Task prompt → From the data, copy out every line in which the word "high" appears.

*** Input records

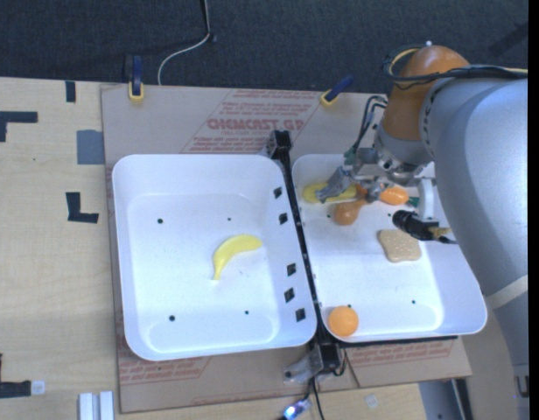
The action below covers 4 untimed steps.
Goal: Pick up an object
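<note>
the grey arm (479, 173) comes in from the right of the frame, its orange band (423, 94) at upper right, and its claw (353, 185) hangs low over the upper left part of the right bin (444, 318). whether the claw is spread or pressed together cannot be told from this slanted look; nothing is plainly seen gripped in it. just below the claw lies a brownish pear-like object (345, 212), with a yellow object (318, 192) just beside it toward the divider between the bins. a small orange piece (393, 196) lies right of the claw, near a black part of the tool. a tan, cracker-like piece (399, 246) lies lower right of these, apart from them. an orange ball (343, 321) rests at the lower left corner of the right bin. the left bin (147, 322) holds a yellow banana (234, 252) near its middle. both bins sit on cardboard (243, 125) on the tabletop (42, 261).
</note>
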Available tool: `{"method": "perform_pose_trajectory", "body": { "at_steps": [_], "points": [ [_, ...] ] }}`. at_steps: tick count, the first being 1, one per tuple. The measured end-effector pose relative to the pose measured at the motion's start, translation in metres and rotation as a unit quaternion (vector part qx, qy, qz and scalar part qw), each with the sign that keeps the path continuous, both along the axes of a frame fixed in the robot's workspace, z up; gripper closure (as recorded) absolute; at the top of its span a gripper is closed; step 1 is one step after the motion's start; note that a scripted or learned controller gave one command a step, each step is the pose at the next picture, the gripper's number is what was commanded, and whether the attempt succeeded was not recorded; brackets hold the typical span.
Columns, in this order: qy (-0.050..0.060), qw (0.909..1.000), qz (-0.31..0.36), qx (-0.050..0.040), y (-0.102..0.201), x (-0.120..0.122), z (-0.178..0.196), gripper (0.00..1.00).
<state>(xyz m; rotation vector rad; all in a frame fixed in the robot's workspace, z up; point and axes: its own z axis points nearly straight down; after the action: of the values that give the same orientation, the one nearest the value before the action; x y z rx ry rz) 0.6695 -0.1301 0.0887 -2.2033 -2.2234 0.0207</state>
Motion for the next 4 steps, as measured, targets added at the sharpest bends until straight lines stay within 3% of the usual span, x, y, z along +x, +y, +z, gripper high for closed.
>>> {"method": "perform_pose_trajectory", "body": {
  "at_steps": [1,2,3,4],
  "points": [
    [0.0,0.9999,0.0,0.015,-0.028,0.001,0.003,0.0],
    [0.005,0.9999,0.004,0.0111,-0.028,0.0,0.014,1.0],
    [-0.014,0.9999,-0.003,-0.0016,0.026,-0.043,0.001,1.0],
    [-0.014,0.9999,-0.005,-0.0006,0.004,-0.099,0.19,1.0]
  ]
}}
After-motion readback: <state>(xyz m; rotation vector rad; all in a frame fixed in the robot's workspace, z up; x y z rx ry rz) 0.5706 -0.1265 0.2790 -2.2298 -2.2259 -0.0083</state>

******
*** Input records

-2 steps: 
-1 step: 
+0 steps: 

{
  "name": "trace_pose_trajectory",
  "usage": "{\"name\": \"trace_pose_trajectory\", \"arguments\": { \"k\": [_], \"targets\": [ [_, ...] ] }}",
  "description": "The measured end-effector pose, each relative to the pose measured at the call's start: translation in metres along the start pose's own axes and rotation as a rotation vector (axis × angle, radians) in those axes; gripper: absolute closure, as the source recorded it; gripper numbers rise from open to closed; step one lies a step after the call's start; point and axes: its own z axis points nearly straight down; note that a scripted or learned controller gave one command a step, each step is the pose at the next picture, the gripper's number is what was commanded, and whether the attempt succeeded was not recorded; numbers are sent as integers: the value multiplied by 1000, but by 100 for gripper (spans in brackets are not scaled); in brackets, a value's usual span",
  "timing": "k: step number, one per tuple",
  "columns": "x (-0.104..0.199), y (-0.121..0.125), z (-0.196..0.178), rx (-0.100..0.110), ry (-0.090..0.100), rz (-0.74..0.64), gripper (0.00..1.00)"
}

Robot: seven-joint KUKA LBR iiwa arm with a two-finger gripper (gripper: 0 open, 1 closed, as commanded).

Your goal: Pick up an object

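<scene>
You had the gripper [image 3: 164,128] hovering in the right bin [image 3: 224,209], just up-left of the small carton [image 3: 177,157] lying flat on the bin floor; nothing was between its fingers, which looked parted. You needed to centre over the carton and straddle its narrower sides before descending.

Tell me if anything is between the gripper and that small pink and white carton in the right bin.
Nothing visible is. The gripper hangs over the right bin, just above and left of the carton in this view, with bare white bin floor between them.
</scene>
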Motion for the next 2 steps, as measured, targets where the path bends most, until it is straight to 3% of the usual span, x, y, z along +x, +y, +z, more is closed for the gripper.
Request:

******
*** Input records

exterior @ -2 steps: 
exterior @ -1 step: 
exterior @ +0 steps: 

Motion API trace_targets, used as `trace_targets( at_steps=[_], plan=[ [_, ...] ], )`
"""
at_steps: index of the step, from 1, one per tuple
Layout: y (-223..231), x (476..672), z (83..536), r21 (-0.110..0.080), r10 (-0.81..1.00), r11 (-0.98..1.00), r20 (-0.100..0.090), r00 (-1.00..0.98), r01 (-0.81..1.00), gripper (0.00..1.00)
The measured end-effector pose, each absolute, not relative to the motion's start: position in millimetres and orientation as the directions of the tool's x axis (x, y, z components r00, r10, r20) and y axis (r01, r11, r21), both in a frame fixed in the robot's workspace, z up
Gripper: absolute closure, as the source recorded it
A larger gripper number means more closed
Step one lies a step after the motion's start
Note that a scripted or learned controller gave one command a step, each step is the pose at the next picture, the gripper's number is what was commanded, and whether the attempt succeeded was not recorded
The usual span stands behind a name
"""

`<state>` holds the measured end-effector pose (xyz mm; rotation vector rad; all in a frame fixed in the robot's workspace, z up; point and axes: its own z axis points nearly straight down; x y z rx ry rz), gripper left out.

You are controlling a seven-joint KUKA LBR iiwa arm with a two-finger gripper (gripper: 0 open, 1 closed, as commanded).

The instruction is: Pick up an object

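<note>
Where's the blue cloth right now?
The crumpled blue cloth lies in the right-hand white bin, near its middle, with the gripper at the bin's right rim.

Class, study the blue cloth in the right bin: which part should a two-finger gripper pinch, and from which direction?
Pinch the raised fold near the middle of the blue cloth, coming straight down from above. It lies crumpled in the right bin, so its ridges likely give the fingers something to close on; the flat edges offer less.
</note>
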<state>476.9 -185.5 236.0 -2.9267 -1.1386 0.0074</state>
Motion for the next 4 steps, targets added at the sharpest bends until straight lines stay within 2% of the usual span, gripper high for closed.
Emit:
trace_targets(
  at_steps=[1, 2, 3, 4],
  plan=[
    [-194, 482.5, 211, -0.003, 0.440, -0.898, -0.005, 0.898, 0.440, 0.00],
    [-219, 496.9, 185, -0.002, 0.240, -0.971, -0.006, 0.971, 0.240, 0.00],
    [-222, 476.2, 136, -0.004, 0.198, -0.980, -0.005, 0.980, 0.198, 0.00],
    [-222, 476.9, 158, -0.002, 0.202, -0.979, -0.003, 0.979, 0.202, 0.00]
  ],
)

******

Output of the exercise →
Motion for the next 4 steps, as measured, targets added at the sharpest bends until straight lines stay within 3% of the usual span, x, y, z along +x, +y, +z, gripper high for closed.
Motion for the next 4 steps, targets added at the sharpest bends until straight lines stay within 2% of the usual span, gripper high for closed.

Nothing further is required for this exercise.